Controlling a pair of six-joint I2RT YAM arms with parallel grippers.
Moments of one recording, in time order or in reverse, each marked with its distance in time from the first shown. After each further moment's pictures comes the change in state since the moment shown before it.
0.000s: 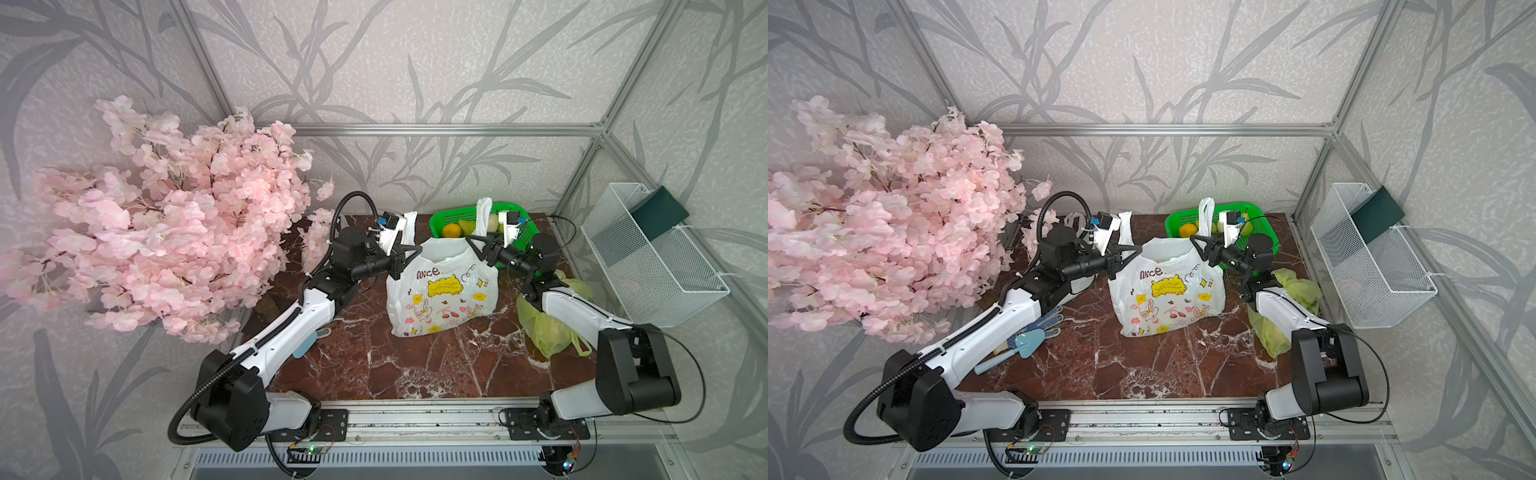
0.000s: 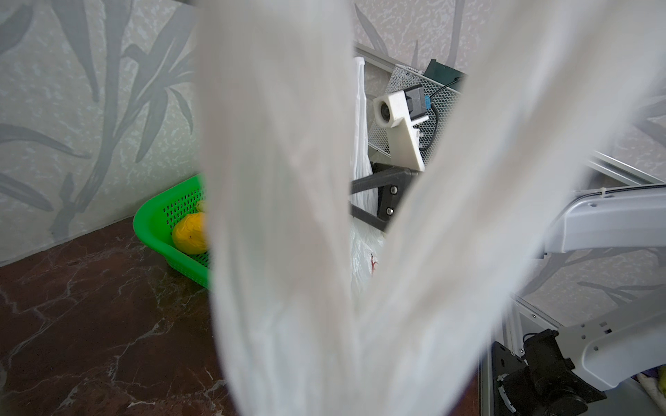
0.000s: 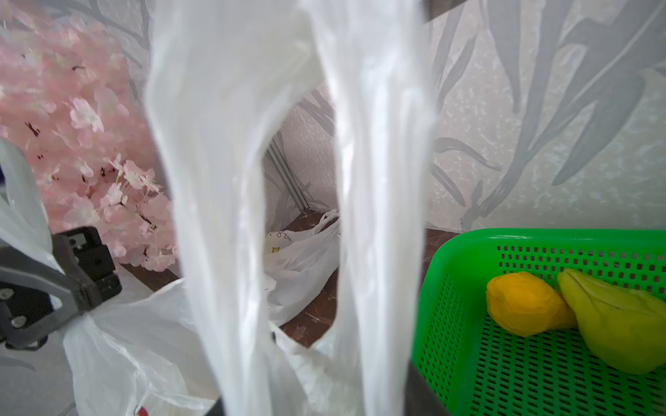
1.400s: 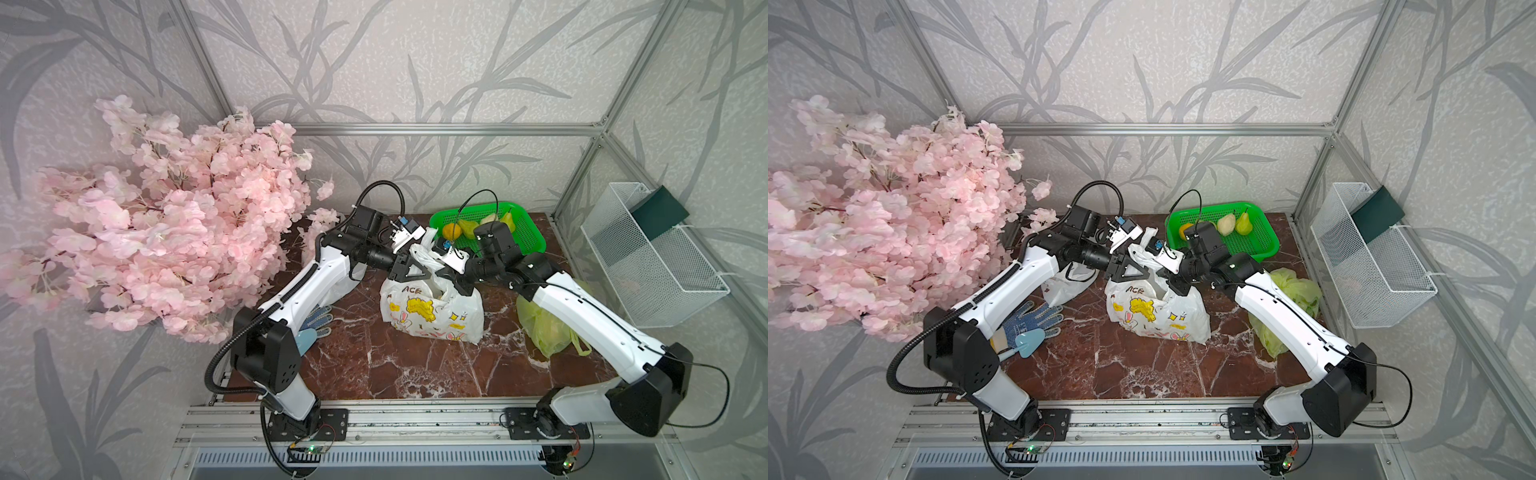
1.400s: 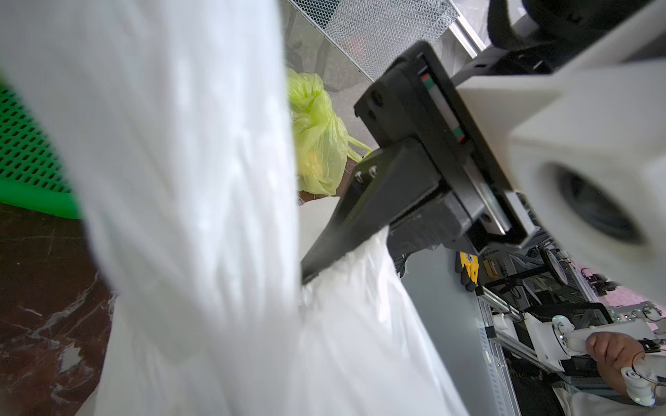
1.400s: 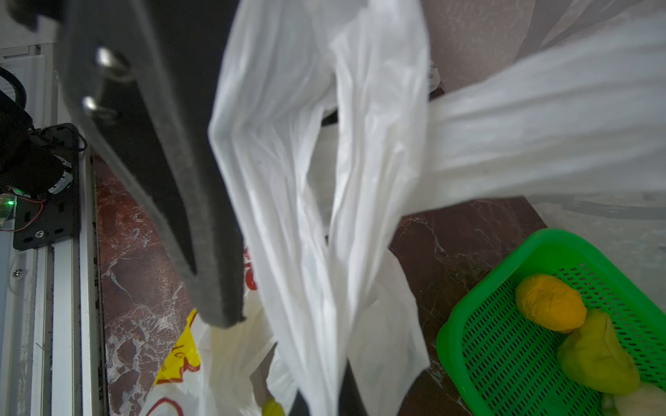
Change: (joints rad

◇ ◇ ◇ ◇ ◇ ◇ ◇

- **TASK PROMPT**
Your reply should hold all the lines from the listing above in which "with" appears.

- **ANSWER TO THIS TASK**
Controlling a pair of six-joint I2RT YAM arms with parallel grippers.
Moments of one recording, in time order or in reverse, each marked with its distance in time from the first shown. After each further moment's pictures comes the change in state since the moment shown before it.

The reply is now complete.